#### DATA PROVIDED ####

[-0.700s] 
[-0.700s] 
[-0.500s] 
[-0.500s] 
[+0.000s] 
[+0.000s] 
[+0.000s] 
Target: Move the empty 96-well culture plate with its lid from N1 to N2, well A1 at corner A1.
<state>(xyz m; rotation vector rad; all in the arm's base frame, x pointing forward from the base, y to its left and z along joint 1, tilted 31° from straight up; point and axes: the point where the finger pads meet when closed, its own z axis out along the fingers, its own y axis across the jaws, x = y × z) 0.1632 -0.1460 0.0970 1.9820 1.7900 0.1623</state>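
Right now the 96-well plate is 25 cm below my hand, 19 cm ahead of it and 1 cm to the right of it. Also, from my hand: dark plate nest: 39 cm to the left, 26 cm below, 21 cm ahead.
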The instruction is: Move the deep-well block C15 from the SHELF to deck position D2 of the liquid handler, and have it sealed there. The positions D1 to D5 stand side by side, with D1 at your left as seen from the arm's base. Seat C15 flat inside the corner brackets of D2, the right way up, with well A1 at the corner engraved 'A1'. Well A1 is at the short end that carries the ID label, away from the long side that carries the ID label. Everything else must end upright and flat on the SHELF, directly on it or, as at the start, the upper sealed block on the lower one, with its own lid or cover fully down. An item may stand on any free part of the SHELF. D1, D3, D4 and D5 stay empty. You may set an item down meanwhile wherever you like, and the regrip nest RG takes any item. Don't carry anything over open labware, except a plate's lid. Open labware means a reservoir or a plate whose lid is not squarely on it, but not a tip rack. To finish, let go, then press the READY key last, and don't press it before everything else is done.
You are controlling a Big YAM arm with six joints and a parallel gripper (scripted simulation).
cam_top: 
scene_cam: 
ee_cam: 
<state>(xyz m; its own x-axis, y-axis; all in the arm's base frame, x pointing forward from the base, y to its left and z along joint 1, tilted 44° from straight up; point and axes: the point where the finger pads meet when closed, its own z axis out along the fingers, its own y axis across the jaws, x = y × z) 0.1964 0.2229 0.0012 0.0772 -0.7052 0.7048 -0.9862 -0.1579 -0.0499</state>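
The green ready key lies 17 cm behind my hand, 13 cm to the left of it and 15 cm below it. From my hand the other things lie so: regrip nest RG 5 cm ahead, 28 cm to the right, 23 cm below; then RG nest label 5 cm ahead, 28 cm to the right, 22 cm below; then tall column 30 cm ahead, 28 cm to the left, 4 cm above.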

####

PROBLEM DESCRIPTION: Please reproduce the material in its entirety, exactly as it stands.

RESULT:
[-0.700s] 
[-0.700s] 
[-0.500s] 
[-0.500s] 
[+0.000s] 
[+0.000s] 
[+0.000s] 
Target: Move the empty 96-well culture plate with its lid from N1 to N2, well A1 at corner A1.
<state>(xyz m; rotation vector rad; all in the arm's base frame, x pointing forward from the base, y to its left and z along joint 1, tilted 31° from straight up; point and axes: the point where the finger pads meet when closed, its own z axis out along the fingers, its own y axis across the jaws, x = y × z) 0.1632 -0.1460 0.0970 1.9820 1.7900 0.1623</state>
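Right now the 96-well plate is 25 cm below my hand, 19 cm ahead of it and 1 cm to the right of it. Also, from my hand: dark plate nest: 39 cm to the left, 26 cm below, 21 cm ahead.
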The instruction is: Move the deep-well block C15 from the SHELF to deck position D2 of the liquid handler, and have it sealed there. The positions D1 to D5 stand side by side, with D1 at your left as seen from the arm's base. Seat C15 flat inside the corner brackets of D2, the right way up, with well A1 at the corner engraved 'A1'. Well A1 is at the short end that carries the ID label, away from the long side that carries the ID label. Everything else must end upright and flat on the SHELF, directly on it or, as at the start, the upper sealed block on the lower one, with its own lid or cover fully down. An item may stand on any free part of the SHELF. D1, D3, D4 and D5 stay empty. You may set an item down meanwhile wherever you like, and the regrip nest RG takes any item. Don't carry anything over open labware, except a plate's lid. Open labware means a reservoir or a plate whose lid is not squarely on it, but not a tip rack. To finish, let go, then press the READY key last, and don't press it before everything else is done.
You are controlling a Big YAM arm with six joints and a parallel gripper (scripted simulation).
cam_top: 
scene_cam: 
ee_cam: 
<state>(xyz m; its own x-axis, y-axis; all in the arm's base frame, x pointing forward from the base, y to its left and z along joint 1, tilted 44° from straight up; point and axes: the point where the finger pads meet when closed, its own z axis out along the fingers, its own y axis across the jaws, x = y × z) 0.1964 0.2229 0.0012 0.0772 -0.7052 0.7048 -0.9862 -0.1579 -0.0499</state>
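The green ready key lies 17 cm behind my hand, 13 cm to the left of it and 15 cm below it. From my hand the other things lie so: regrip nest RG 5 cm ahead, 28 cm to the right, 23 cm below; then RG nest label 5 cm ahead, 28 cm to the right, 22 cm below; then tall column 30 cm ahead, 28 cm to the left, 4 cm above.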

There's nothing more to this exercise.